BC has a lot of good players, but not enough of them. The Lions have been trying to spread their salary cap money around, trying to get help for Nathan Rourke who had a teachable moment or two in the western final. With a lot of money in the hands of a few players, the problem comes when if those star players go down with injury, can you afford to pay for quality backups? Every team gets a run of injuries and how BC handles those runs will determine if they finish first or second.

Calgary is another team with lots of talent, but not the depth to sustain it. Calgary did a good job recruiting last year and will try to match that this year as they try to get into the Grey Cup at their home park as a participant and not just the parking valet. Calgary may have a problem if Vernon Adams Jr. goes down because they don’t any experienced backups, but if they have talent, the Stampeders could get by the surprise of the unexpected.
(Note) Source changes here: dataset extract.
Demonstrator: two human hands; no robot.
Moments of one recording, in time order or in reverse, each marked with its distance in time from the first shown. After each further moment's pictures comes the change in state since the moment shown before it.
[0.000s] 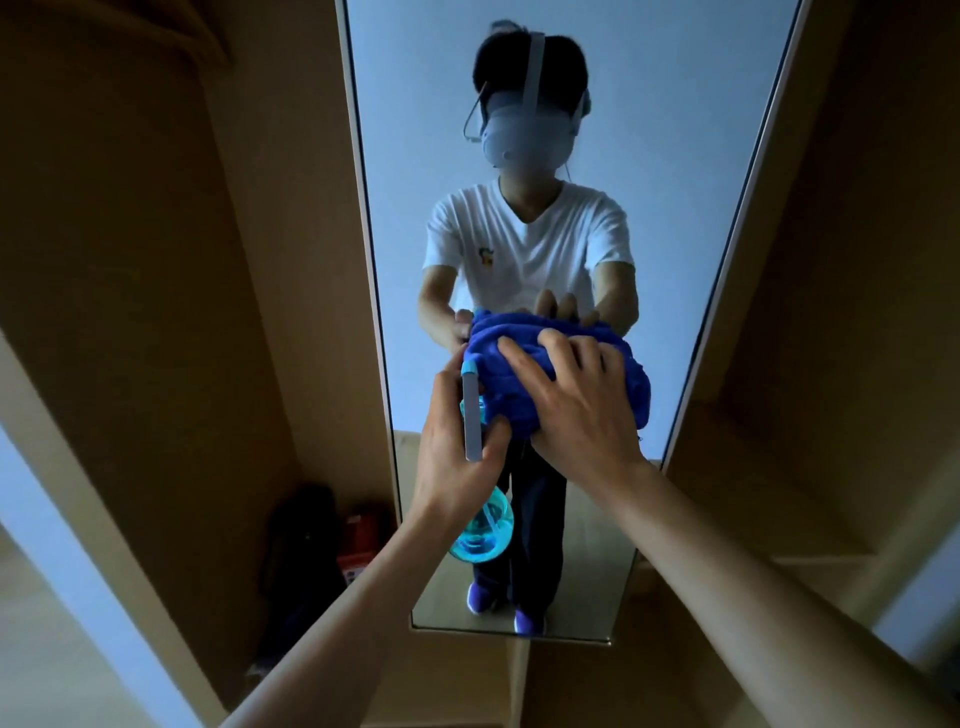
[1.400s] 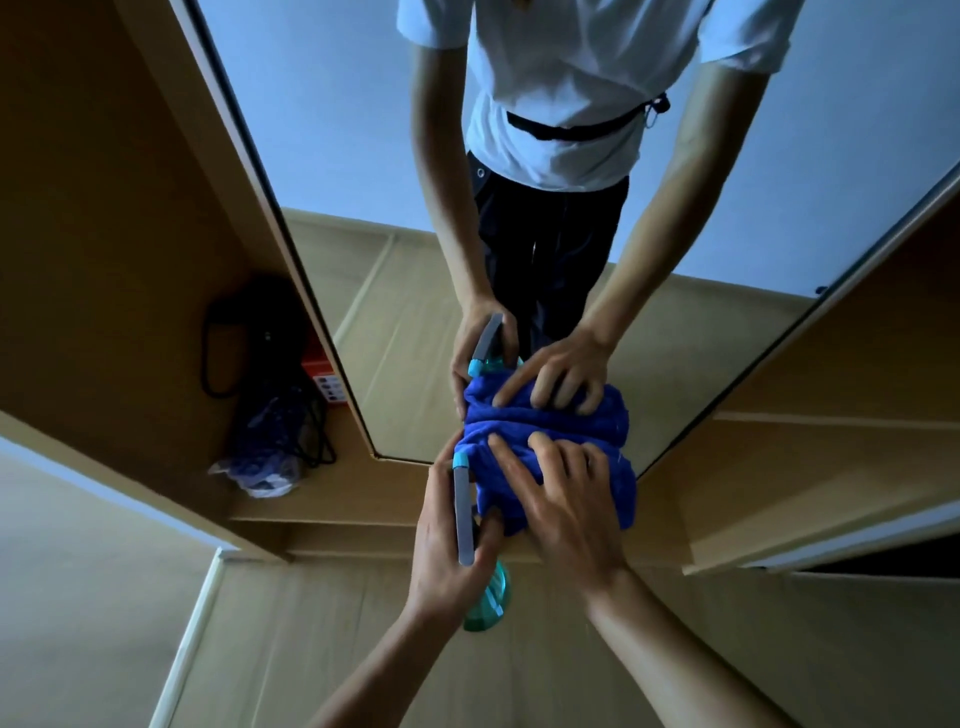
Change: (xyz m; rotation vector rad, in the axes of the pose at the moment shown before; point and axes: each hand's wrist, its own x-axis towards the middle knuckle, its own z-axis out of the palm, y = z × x) left_hand -0.195 -0.255 0.091 -0.013 -0.077 -0.501; right_hand -0.270 -0.060 0.255 0.147 -0.228 -0.107
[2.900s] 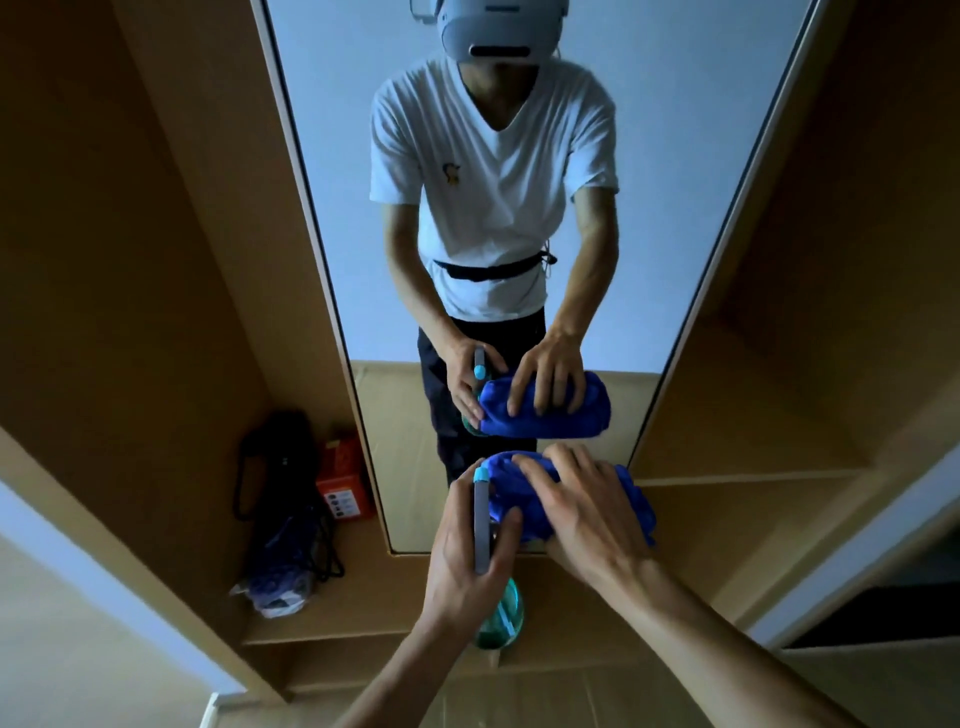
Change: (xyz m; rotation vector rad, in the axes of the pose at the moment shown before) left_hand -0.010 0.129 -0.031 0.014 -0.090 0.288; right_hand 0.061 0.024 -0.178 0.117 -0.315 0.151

Edmonton will finish fourth because the law of averages suggests Edmonton can win games in the first third of the season and not spot other teams wins and try to make it up in the last half of the season. Continuity will be very important to get the Elks in sniffing distance of the playoffs and a cross over is very likely if Edmonton can consistently play all three facets of the game. If Edmonton falls short, it will likely be due to depth issues.

Win A Pig finishes last because as much as Head Coach Mike O’Shea has the loyalty of his veterans, O’Shea has gone to the well once too many times with the same crew. Winnipeg will go with the short possession and ground game to keep their defense off the field and take pressure off Collaros. I have no confidence in their offense line and defensive secondary, but this is why they play the games.